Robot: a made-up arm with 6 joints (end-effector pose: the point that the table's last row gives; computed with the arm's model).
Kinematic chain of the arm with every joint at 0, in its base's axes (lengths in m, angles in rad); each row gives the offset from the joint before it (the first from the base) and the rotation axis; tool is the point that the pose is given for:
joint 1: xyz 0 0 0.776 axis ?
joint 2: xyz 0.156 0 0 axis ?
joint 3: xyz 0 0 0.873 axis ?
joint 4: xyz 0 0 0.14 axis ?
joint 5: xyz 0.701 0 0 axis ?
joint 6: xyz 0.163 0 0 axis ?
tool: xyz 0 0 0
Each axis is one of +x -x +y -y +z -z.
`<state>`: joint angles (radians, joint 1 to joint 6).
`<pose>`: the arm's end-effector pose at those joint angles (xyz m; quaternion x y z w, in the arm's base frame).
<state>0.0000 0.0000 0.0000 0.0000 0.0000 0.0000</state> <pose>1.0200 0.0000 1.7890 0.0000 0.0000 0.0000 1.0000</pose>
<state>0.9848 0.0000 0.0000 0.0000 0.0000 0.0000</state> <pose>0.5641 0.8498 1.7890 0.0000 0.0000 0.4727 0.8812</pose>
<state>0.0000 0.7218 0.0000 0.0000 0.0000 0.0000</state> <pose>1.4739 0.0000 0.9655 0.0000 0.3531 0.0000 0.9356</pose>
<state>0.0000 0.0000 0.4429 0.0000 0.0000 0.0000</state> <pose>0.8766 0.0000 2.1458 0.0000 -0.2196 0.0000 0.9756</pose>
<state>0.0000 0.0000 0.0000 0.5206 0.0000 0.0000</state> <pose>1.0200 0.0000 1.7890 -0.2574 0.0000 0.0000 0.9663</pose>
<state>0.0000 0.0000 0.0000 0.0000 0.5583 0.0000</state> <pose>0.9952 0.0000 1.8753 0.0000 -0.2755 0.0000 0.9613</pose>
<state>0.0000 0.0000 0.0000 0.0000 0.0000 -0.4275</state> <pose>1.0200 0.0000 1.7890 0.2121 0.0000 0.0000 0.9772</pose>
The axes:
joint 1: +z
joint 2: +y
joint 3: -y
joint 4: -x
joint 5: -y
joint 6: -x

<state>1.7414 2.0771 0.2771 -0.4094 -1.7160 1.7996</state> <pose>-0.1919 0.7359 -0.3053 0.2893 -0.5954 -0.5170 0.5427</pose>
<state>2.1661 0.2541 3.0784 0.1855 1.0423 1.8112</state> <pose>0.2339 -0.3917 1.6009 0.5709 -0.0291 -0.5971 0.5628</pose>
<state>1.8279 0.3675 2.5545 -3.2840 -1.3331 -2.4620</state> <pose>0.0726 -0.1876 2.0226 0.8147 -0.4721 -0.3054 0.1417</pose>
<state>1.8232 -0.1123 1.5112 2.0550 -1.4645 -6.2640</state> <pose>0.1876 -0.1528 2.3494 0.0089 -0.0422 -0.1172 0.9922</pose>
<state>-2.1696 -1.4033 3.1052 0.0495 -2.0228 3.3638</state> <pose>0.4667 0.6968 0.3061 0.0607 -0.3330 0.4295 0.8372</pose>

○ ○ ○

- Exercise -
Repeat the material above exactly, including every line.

- Exercise result -
Robot: a made-up arm with 6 joints (end-effector pose: the point that the table's last row gives; computed with the arm's model).
Kinematic chain of the arm with every joint at 0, in its base's axes (lengths in m, angles in rad); each row gives the offset from the joint before it (the first from the base) and the rotation axis; tool is the point that the pose is given for:
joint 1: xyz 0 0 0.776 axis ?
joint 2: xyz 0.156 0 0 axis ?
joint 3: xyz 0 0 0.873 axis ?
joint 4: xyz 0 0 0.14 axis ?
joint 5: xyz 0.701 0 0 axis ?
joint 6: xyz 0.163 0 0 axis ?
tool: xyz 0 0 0
Each axis is one of +x -x +y -y +z -z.
`<state>`: joint angles (radians, joint 1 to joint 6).
`<pose>`: the arm's end-effector pose at those joint angles (xyz m; quaternion x y z w, in the arm's base frame).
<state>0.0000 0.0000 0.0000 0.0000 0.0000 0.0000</state> <pose>1.0200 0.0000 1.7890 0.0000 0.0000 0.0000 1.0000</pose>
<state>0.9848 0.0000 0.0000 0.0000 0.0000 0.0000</state> <pose>0.5641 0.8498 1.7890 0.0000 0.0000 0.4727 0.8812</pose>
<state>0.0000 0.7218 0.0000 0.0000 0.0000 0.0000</state> <pose>1.4739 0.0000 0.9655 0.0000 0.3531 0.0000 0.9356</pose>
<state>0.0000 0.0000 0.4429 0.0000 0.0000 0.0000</state> <pose>0.8766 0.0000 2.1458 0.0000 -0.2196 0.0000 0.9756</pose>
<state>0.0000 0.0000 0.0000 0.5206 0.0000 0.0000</state> <pose>1.0200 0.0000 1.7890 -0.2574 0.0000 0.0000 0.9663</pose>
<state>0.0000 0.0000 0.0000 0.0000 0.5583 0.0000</state> <pose>0.9952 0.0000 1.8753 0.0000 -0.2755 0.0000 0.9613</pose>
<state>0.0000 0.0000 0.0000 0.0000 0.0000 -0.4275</state> <pose>1.0200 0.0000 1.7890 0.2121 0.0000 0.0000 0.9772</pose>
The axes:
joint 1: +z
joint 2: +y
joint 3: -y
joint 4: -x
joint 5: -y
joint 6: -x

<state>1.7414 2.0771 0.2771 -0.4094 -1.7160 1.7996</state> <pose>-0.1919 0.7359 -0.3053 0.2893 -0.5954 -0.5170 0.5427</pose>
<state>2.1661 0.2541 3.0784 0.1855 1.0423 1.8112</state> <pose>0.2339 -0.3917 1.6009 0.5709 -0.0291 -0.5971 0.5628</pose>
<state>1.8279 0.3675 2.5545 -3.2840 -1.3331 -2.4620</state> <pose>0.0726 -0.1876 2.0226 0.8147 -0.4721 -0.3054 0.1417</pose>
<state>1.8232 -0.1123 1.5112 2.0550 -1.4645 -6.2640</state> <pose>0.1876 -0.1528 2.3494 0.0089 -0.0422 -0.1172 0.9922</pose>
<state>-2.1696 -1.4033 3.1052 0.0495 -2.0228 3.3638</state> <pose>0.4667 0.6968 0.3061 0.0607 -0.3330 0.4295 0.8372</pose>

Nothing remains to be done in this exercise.